Master of Science in Machine Learning, 2023
In this project, various techniques that involve the modification of images in the natural image manifold are explored. These techniques can be used to synthesize new images from existing ones.
Starting from noise or style latents, a delta to this noise can be trained to minimize the reconstruction loss between the generator's output and the target image.
Once the produced image is sufficiently similar to the target image, the noise with the delta provides a good latent representation of the generated image.
One key hyperparameter that can affect the quality of images generated is the relative proportion of perceptual loss and L1 reconstructuion loss.

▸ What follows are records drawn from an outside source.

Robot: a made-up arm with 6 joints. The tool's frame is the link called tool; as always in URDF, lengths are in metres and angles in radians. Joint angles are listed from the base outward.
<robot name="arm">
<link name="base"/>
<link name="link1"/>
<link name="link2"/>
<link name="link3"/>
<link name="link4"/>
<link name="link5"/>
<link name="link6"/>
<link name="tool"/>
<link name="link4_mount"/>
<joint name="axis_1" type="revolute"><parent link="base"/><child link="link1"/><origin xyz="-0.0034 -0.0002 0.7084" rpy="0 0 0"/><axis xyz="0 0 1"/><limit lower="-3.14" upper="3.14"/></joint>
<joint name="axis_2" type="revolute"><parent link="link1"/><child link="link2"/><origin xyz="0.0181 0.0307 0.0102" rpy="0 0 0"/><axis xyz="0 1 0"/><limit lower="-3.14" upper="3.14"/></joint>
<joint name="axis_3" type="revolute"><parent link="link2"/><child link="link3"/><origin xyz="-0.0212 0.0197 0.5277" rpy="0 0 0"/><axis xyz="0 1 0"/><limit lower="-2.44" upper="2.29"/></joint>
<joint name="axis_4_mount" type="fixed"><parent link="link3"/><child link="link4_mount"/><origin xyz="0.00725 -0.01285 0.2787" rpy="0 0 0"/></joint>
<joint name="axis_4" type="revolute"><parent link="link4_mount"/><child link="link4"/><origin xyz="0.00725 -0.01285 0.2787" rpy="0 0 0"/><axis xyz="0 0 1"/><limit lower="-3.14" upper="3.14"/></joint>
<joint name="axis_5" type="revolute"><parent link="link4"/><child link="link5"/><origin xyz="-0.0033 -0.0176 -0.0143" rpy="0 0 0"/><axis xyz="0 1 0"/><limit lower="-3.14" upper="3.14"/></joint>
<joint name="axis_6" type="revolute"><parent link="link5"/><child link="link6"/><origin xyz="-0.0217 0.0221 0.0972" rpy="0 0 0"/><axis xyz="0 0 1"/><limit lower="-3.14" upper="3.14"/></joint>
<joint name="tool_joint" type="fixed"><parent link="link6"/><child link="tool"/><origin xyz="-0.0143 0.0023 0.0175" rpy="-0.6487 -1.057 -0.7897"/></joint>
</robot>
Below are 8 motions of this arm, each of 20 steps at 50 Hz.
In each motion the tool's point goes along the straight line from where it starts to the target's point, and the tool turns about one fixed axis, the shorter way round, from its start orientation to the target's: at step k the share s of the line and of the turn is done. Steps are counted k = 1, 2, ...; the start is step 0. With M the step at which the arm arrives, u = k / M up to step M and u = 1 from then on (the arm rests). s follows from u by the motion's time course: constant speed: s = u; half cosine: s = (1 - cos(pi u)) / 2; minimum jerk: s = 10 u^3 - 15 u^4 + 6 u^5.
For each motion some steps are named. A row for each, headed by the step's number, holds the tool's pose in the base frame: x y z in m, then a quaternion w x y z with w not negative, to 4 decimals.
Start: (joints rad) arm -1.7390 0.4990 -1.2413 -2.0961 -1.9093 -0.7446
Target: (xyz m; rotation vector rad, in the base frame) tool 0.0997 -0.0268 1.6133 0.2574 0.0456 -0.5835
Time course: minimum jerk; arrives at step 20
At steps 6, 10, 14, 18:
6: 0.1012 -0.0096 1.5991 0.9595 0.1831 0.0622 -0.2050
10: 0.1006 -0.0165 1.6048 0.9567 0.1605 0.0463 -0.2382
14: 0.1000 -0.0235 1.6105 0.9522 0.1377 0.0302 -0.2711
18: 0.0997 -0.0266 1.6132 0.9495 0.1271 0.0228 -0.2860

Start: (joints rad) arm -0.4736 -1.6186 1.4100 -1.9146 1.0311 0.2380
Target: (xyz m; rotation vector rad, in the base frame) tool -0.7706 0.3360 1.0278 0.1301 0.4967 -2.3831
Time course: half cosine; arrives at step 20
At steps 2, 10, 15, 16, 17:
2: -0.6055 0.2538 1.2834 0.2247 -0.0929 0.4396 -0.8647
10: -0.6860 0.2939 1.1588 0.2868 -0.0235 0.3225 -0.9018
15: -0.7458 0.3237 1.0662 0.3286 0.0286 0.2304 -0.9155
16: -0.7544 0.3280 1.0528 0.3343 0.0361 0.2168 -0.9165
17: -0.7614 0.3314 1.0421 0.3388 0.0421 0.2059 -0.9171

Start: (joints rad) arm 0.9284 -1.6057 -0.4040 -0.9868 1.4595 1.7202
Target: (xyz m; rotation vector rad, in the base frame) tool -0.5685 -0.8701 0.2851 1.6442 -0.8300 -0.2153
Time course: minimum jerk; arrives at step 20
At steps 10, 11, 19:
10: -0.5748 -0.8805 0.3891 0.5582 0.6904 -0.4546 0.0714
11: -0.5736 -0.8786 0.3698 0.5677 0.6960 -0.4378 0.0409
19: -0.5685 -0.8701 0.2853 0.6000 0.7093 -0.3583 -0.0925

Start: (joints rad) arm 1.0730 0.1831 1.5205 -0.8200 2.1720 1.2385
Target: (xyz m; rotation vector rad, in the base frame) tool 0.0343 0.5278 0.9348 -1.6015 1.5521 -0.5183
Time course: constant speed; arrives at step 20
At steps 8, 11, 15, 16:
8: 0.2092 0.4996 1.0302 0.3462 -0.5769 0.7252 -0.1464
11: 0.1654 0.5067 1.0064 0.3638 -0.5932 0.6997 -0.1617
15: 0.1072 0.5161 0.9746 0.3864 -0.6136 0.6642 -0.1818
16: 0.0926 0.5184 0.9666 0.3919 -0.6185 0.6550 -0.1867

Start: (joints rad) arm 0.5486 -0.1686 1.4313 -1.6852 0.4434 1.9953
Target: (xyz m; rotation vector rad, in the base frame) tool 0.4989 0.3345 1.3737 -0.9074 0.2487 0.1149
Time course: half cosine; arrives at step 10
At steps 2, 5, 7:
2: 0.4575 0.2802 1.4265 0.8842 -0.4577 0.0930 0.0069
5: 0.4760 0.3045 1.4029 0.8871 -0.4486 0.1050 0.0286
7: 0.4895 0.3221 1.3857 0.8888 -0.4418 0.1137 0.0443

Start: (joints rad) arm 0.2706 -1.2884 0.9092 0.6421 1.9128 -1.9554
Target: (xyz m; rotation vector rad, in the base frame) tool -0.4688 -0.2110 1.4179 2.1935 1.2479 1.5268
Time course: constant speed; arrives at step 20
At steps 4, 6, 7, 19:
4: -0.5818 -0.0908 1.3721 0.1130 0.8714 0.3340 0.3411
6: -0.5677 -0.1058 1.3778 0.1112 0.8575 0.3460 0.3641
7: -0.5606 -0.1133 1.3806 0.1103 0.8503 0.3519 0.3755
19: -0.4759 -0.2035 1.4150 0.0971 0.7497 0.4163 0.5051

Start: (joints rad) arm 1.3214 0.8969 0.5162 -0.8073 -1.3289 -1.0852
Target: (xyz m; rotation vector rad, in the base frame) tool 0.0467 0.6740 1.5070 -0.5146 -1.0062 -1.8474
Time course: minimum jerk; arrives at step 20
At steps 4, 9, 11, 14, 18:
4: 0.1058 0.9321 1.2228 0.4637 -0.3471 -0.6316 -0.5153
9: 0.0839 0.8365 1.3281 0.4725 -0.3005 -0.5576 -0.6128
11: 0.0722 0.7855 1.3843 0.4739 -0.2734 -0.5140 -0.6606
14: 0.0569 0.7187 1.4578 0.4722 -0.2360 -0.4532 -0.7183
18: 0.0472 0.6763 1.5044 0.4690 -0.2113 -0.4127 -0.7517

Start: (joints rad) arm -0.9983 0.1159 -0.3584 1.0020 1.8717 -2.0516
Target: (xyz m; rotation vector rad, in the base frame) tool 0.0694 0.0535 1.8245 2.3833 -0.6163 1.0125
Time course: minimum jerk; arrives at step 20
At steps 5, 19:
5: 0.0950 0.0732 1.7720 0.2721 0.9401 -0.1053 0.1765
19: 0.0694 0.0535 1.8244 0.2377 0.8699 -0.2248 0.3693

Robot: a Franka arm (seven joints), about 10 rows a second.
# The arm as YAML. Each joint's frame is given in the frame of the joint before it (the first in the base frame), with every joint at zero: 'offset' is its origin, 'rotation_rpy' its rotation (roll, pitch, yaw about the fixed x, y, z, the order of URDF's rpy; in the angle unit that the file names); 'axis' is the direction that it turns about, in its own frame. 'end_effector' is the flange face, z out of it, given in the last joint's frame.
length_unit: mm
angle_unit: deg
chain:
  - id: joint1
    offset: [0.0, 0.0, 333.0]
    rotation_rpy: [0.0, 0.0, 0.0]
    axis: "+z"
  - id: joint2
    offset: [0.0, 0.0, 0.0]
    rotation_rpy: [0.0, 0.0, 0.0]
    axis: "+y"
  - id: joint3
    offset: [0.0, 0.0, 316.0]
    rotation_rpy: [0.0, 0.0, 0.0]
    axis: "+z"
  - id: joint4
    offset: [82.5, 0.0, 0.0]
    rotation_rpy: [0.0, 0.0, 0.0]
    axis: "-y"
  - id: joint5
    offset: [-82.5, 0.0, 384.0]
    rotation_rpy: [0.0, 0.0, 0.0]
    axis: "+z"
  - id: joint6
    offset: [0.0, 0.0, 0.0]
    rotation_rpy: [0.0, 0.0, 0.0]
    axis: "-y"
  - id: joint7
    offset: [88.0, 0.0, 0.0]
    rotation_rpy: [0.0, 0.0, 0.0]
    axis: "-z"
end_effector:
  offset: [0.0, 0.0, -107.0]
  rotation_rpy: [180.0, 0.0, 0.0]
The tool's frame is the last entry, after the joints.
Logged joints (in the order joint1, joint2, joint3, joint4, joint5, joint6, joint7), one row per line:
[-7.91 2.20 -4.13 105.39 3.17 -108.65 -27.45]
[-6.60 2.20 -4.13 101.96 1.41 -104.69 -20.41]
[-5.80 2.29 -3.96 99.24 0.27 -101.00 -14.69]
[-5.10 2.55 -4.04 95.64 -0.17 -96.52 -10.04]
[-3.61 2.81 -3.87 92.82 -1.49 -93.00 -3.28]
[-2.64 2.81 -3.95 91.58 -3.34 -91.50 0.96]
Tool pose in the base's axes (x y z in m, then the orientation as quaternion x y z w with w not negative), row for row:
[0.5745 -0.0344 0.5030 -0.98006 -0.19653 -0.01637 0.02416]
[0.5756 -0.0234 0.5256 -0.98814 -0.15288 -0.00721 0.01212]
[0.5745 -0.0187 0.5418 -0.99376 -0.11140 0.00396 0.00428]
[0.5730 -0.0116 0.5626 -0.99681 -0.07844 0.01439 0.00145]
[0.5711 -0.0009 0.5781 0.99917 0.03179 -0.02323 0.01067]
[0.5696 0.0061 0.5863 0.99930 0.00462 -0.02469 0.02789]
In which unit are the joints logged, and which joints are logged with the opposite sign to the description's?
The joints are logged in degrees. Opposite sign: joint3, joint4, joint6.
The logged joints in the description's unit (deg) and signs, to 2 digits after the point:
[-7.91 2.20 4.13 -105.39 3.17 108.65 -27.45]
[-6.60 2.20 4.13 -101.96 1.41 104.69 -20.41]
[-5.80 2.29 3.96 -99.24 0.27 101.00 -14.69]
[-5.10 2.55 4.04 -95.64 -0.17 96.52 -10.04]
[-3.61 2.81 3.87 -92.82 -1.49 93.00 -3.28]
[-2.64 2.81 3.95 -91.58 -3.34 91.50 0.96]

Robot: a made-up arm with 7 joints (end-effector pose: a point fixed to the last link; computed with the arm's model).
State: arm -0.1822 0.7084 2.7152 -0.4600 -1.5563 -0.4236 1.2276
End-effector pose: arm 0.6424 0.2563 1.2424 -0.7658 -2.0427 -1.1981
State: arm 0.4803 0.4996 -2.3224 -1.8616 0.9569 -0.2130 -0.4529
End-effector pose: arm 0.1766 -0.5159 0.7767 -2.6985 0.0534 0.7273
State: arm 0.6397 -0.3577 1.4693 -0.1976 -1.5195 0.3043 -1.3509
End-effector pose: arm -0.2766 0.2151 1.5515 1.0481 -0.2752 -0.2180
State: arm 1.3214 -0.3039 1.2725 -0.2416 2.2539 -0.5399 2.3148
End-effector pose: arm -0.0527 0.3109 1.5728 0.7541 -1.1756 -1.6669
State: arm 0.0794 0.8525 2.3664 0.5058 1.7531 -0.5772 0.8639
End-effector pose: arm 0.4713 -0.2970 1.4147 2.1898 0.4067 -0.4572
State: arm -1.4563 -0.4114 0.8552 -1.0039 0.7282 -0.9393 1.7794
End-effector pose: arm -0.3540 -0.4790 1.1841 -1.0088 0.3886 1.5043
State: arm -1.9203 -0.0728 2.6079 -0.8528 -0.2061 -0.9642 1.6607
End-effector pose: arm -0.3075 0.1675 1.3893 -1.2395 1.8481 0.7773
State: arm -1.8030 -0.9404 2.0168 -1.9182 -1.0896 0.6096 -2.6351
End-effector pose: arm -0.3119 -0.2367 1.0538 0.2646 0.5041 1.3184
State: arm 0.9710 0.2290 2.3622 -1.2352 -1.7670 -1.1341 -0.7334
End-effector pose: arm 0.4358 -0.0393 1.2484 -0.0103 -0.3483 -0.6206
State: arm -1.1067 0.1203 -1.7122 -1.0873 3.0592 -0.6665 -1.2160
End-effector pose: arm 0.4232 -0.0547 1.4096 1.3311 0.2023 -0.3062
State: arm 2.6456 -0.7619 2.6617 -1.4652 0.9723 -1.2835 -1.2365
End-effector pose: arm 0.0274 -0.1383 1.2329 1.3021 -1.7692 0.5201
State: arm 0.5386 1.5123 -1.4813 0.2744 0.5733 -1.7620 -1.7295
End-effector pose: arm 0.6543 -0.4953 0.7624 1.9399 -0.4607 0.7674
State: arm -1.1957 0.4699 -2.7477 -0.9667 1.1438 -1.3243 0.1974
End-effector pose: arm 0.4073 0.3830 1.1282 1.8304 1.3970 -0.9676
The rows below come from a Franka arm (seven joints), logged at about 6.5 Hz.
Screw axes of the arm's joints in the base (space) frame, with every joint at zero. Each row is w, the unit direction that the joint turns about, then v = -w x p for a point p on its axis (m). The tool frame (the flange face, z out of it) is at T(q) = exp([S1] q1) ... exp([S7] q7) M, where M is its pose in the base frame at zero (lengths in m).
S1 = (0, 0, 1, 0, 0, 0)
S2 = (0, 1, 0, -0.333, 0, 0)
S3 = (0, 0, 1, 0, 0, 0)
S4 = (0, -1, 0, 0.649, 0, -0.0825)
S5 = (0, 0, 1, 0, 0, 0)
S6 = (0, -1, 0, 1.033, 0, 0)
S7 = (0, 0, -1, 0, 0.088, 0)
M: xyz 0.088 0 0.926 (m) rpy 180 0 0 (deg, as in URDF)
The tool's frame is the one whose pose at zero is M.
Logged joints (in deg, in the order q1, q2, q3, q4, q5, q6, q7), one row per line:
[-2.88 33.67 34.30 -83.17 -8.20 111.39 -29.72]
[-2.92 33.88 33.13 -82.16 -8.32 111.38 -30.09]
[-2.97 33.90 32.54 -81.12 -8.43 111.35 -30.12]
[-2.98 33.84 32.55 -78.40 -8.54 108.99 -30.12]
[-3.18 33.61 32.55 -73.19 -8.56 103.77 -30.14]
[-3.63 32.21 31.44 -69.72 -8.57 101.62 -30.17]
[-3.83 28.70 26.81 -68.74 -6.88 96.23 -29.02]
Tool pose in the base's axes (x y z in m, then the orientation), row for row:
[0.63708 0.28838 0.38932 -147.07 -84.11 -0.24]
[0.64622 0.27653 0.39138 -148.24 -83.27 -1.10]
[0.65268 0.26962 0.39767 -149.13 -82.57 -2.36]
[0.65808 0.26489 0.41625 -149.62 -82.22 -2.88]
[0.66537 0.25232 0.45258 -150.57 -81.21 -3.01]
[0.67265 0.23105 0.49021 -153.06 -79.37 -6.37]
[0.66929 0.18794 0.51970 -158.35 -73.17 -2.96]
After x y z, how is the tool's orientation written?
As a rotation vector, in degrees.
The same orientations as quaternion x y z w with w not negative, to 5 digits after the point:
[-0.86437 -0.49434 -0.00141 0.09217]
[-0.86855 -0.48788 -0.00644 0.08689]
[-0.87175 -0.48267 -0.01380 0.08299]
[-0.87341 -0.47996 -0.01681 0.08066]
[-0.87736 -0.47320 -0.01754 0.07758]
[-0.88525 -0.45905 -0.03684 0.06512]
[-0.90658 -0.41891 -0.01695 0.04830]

The perceptual loss is fixed as the MSE loss between latent activations a predetermined layers, while the L1 reconstruction loss is the L1 loss of the pixel-wise differences between the generated image and its target.
Various orders of magnitude of ratios between the two losses were tested.
Hover over each image to view the proportion of losses allocated to perceptual loss.
Based on the above results, the optimal weight of perceptual loss is 0.1 and the optimal weight of L2 loss is 0.9, as this setting seems to produce the most optimal images over the set of images tested.
Another candidate loss function is a L2 Regularization loss on delta, as we do not want to generate deltas that cause the latent noise to vary too much from the original sampling distribution.
For each image, image reconstruction is performed with the addition of a L2 Regularization and without.
Hover over each image to see if regularization loss is added.
From these examples, the regularization loss does not contribute significantly to the quality of the images generated, and thus will be left out in subsequent runs.
Both Vanilla GAN and StyleGAN are also tested to see which generators are better for inversion.
Hover over each image to see the generator used for inversion.
StyleGAN seems to be the generator of choice for generating images that more closely resemble the input target.
Beyond beginning from randomly sampled noise, style latents can also be used as a base to generate the images.
The latent spaces of z, w and w+ are all used to regenerate each image using the StyleGAN generator.
Hover over each image to view which noise configuration is used for generation.
Among the latent spaces of z, w and w+, w+ seems to generate the most accurate images in terms of the color hue, cat face orientation, and similarity to the input image.
In this part, the generated images are made to look similar to a sketched target by modifying the loss function.
Given an image sketch, a mask corresponding to the active regions of this sketch is applied on the generated image and the target image, and a pixel-wise L1 loss is applied between them.
By doing so, the images generated still lie on the natural manifold but are made to follow the structure of the target sketch.
The images below show some images generated from the various sketches.
Click on the buttons to view the various images.
For the most part, the generated images bear some resemblance to the input sketch. However, the images do not seem realistic, perhaps due to the color scheme or the realism of the images drawn.
There is also one case where the image generated does not reflect the input sketch at all. This could be due to the fact that the sketch does not lie within the natural image manifold of the generator.
In this case, the generator chooses to prioritize the realism of the image, rather than trying to account for the reconstruction loss. Increasing the weight of the reconstruction loss could lead to an image that better resembles the sketch.
On average, using the w+ style latent vectors also improves the quality of the image generated, since each weight vector is optimized independently.
These images were generated from sketches that were varied in sparsity, shape and color.
The generated output responds well to different shapes, producing images of cats that closely resemble that of the sketch.
However, given a different color palette of input sketches, the produced images do not seem to look very natural. This could be problematic if the realism of the images are sensitive to the colors of the input sketch.
In this part, an input image was noised and denoised for a fixed number of steps, conditioned on a prompt which serves as a guide for the denoising process.
For each of the two images, the guidance strength and the number of steps were varied, to assess the impact of these hyperparameters on the resultant output.
Each image's associated prompt is provided, and its guidance strength and number of steps can be found by hovering over each image.
Prompt: Grumpy cat reimagined as a royal painting
Prompt: An accurate depiction of the solar system.
For both images, less than 500 noising and denoising steps led to a full reconstruction of the original image, which was expected since the image was not noised sufficiently for the image to change much.
As the number of steps increased, the level of similarity to the original image decreased, and reflected the contents of the prompt more.
The guidance strength also played an important role, with a larger guidance strenght accentuating the features of the image that better reflect the content of the prompt.
By generating images from convex combinations of latent space vectors, it is possible to generate a series of images that represent a continuous transformation from one image to the other.